This summer, is the global economy facing a 'Kondratieff Winter?'
Welcome to Capital Account. Federal Reserve budget hawks are speaking out against the central bank taking further action, the Wall Street Journal reports. Why pay so much attention to the whims of international central banks? Is it because the belief in the power of central banking is what really matters most to markets? We talk to Peter Baxter, author of KondratieffWinter.com, on whether the power of perception is enough to keep the economy going, and what happens if the illusion ends.

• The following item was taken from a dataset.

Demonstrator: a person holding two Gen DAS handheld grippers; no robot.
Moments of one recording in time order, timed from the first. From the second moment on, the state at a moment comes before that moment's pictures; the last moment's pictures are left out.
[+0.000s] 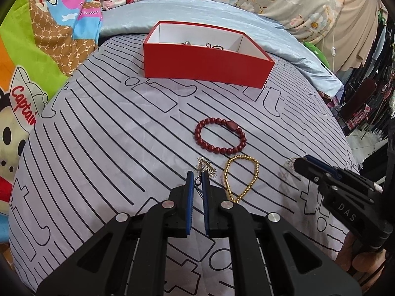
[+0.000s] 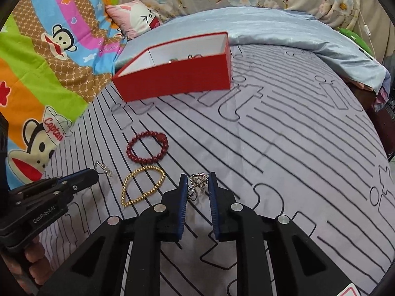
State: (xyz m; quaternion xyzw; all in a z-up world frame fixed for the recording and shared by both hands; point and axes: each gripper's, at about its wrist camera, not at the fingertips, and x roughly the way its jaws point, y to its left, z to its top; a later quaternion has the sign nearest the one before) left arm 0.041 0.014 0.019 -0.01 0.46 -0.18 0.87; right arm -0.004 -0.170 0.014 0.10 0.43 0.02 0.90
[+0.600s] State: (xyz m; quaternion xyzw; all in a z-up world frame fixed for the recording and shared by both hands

It's the dog days of summer, but today we're talking about winter, a Kondratieff Winter to be exact. Kondratieff Winters historically feature high volatility, slow-to-negative growth, de-levering – by consumers, corporations, and governments – banks hoarding cash, asset deflation, and economic depression due to the bursting of unsustainable credit bubbles. Does this sound familiar? Peter Baxter, President of Baxter Capital Advisors, will explain why he thinks we are in a Kondratieff Winter and where this theory says the economy is headed.
Kondratieff Wave theory explains how global and regional capitalist economies experience cyclical, 60-year boom-and-bust patterns that always coincide with a peak in credit. We talk to Peter Baxter about each of the four seasons in a cycle – Winter, Spring, Summer, Fall – and how each season exhibits similar characteristics. Once credit has peaked in the cycle, it must be choked off so that excesses from the previous cycle can be removed. Baxter will explain how he foresees the current Winter cycle playing out, and why the mainstream media has largely ignored Kondratieff Wave theory.
Plus, a moratorium on the sale of Facebook shares ended today, sending the social media giant's stock value spiraling to new lows. Despite disasters like this, a broader trend shows stocks rising and treasury yields declining. These are contradictory signs – Peter Baxter will explain why he thinks the bond market knows something that the equities market doesn't.